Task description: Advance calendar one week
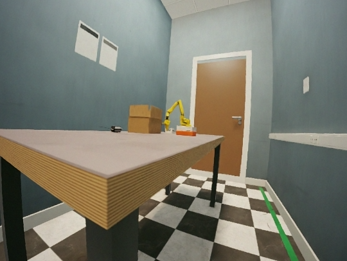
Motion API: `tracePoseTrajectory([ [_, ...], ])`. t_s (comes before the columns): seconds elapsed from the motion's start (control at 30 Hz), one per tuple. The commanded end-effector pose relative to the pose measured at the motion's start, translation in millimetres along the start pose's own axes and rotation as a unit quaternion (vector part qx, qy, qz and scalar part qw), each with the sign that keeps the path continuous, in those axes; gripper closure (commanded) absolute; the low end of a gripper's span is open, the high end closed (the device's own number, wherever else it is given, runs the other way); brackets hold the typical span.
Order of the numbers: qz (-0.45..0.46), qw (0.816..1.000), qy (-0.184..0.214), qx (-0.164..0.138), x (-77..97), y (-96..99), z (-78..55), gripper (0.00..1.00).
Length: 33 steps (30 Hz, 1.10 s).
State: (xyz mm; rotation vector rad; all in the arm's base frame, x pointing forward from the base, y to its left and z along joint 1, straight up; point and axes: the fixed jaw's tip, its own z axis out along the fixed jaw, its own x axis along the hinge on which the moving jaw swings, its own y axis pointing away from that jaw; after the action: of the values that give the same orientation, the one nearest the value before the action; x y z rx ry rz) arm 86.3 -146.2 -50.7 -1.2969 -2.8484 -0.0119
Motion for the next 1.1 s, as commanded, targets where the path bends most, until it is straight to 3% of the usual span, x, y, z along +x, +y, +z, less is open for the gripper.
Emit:
tracePoseTrajectory([
  [0.0, 0.002, 1.000, 0.013, -0.003, 5.5, 2.9, 4.2, 0.94],
  [0.2, 0.002, 1.000, 0.013, -0.003, 5.5, 2.9, 4.2, 0.83],
  [0.6, 0.002, 1.000, 0.013, -0.003, 5.5, 2.9, 4.2, 0.80],
  [1.07, 0.002, 1.000, 0.013, -0.003, 5.5, 2.9, 4.2, 0.69],
])
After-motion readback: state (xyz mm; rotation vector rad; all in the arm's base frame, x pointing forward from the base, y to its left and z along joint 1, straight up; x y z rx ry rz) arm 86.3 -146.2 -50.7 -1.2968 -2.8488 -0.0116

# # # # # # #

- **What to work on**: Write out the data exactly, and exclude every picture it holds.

- **Solved exercise**:
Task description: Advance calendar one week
Motion API: `tracePoseTrajectory([ [_, ...], ])`. t_s (comes before the columns): seconds elapsed from the motion's start (control at 30 Hz), one per tuple. The commanded end-effector pose relative to the pose measured at the motion's start, translation in millimetres along the start pose's own axes and rotation as a unit quaternion (vector part qx, qy, qz and scalar part qw), each with the sign that keeps the path continuous, in those axes; gripper closure (commanded) absolute; the low end of a gripper's span is open, the high end closed (the device's own number, wherever else it is given, runs the other way); brackets hold the typical span.
Order of the numbers: qz (-0.45..0.46), qw (0.816..1.000), qy (-0.184..0.214), qx (-0.164..0.138), x (-77..97), y (-96..99), z (-78..55), gripper (0.00..1.00).
Length: 33 steps (30 Hz, 1.10 s).
State: (xyz mm; rotation vector rad; all in the arm's base frame, x pointing forward from the base, y to its left and z along joint 1, straight up; point and axes: the fixed jaw's tip, its own z axis out along the fixed jaw, its own x axis along the hinge on which the moving jaw swings, its own y axis pointing away from that jaw; after the action: of the values that give the same orientation, the one nearest the value before the action; x y z rx ry rz) arm 86.3 -146.2 -50.7 -1.2969 -2.8484 -0.0119
Motion for the next 1.1 s, as commanded, targets where the path bends most, until it is straight to 3% of the usual span, x, y, z along +x, +y, +z, less is open for the gripper.
Emit:
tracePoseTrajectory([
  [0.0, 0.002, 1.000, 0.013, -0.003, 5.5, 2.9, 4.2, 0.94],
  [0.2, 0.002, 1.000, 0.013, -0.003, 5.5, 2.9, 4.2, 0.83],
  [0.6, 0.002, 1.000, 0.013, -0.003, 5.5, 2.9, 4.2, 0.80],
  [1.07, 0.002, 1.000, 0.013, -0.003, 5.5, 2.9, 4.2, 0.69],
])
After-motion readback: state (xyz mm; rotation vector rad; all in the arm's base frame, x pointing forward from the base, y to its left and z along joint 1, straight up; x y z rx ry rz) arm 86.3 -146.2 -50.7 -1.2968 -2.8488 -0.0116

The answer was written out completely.